🤖 AI Summary
Existing temporal action segmentation methods struggle to explicitly model the hierarchical structure inherent in human activities. To address this limitation, this work proposes HybridTAS, a novel framework that introduces hyperbolic geometry into the denoising process of diffusion models for the first time. By fusing representations from both Euclidean and hyperbolic spaces, HybridTAS progressively refines segmentation outputs during denoising—from coarse-grained high-level categories to fine-grained specific actions—thereby explicitly capturing hierarchical dependencies among actions. The method achieves state-of-the-art performance on three standard benchmarks: GTE-A, 50Salads, and Breakfast, demonstrating the effectiveness and advantages of hyperbolic-guided denoising for temporal action segmentation.
📝 Abstract
Temporal action segmentation is a critical task in video understanding, where the goal is to assign action labels to each frame in a video. While recent advances leverage iterative refinement-based strategies, they fail to explicitly utilize the hierarchical nature of human actions. In this work, we propose HybridTAS - a novel framework that incorporates a hybrid of Euclidean and hyperbolic geometries into the denoising process of diffusion models to exploit the hierarchical structure of actions.
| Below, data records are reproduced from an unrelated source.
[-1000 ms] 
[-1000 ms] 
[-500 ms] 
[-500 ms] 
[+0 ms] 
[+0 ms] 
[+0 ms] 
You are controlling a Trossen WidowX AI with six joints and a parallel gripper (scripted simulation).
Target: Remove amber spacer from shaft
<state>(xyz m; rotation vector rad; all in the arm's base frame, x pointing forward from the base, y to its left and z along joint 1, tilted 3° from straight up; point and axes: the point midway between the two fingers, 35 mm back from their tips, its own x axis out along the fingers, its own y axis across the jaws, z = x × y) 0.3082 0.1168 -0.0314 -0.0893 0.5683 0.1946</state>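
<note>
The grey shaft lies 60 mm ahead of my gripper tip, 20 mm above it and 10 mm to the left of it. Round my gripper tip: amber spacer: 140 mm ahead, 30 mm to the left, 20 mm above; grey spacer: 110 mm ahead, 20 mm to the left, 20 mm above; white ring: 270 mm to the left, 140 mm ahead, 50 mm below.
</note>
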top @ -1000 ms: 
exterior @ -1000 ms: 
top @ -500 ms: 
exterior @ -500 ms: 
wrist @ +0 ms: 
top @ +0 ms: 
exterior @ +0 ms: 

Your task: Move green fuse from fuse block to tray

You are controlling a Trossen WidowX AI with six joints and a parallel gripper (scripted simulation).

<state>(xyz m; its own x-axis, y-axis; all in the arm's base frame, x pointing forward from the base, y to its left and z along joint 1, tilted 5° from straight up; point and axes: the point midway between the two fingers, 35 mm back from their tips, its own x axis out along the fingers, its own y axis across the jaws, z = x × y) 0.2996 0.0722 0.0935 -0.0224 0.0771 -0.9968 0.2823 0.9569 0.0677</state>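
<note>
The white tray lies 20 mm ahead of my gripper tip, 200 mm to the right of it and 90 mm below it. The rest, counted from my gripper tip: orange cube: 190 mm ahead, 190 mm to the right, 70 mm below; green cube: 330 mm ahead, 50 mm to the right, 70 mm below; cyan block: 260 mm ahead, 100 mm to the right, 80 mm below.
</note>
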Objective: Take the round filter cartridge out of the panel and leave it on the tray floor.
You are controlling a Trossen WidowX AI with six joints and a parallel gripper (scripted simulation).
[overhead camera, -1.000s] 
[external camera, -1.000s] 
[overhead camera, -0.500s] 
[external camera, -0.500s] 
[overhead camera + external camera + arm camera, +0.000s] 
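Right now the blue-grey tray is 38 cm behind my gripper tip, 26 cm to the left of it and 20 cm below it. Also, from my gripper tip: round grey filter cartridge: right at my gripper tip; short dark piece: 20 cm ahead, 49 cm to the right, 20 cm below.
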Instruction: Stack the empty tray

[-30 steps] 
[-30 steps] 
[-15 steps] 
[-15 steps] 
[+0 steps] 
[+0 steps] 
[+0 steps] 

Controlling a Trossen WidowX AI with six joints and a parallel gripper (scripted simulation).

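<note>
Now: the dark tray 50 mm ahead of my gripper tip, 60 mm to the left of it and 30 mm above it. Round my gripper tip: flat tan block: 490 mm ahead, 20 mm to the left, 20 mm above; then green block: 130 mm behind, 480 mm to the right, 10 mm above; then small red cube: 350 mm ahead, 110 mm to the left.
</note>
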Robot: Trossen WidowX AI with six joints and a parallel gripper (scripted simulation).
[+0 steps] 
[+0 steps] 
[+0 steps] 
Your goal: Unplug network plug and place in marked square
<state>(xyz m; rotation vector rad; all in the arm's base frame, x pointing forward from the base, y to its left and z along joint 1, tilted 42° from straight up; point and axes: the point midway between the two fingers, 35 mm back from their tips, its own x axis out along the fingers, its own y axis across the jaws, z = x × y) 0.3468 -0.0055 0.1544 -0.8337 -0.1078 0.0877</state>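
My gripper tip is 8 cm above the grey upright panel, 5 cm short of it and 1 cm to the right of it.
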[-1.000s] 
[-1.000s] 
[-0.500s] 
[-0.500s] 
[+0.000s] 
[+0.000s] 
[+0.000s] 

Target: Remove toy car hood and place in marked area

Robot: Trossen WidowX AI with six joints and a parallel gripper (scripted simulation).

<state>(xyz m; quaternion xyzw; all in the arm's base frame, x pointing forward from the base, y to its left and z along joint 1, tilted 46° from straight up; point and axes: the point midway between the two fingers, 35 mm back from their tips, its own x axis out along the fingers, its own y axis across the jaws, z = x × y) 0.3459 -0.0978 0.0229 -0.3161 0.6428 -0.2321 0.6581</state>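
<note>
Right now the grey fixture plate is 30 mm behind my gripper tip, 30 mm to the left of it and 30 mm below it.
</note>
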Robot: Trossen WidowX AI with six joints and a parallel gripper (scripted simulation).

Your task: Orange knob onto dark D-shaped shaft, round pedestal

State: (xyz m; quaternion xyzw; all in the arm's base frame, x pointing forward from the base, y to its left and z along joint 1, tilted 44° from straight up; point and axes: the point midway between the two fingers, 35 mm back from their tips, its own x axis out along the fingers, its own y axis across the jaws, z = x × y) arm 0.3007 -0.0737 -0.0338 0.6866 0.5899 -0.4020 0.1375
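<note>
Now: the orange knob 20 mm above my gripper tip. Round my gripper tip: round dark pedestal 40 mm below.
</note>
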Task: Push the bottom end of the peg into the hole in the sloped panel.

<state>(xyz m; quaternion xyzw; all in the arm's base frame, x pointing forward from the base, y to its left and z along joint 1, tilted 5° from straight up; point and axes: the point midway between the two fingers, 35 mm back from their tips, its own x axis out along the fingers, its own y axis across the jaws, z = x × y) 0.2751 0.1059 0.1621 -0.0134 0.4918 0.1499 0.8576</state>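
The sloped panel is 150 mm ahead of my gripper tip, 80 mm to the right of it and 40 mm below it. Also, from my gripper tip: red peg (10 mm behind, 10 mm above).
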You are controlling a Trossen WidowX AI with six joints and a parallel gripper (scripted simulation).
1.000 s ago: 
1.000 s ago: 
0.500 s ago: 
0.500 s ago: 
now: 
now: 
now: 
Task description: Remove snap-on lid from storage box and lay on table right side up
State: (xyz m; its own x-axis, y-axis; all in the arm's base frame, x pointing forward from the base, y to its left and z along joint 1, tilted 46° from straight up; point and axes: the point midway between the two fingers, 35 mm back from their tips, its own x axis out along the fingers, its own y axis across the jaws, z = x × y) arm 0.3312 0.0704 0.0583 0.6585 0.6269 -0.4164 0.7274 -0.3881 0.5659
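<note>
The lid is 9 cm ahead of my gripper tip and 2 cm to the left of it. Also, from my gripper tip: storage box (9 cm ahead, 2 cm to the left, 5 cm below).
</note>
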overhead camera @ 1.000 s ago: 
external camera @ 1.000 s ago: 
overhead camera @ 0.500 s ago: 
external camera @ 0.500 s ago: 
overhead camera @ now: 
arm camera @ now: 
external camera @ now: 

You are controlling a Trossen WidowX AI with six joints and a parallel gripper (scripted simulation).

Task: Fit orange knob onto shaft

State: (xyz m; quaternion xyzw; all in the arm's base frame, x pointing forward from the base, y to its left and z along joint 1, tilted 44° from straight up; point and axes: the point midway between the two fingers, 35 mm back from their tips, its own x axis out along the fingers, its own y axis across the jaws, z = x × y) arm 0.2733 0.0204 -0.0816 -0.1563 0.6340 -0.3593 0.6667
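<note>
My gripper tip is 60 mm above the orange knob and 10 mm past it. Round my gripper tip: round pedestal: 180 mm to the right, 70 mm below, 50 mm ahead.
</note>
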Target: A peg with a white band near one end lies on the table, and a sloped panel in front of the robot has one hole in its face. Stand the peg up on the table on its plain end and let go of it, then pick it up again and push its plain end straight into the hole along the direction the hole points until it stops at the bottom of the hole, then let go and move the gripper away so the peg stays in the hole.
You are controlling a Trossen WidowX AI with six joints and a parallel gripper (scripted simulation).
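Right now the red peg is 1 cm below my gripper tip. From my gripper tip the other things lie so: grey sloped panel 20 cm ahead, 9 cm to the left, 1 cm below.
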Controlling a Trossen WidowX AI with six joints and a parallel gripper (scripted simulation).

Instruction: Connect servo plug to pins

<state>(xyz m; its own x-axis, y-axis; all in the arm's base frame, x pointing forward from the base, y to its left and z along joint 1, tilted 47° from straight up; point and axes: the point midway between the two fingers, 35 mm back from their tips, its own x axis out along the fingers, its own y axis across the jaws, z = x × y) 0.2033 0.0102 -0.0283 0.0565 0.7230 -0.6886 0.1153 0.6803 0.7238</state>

Hyperbolic geometry naturally provides tree-like relationships between embeddings, enabling us to guide the action label denoising process in a coarse-to-fine manner: higher diffusion timesteps are influenced by abstract, high-level action categories (root nodes), while lower timesteps are refined using fine-grained action classes (leaf nodes). Extensive experiments on three benchmark datasets, GTEA, 50Salads, and Breakfast, demonstrate that our method achieves state-of-the-art performance, validating the effectiveness of hyperbolic-guided denoising for the temporal action segmentation task.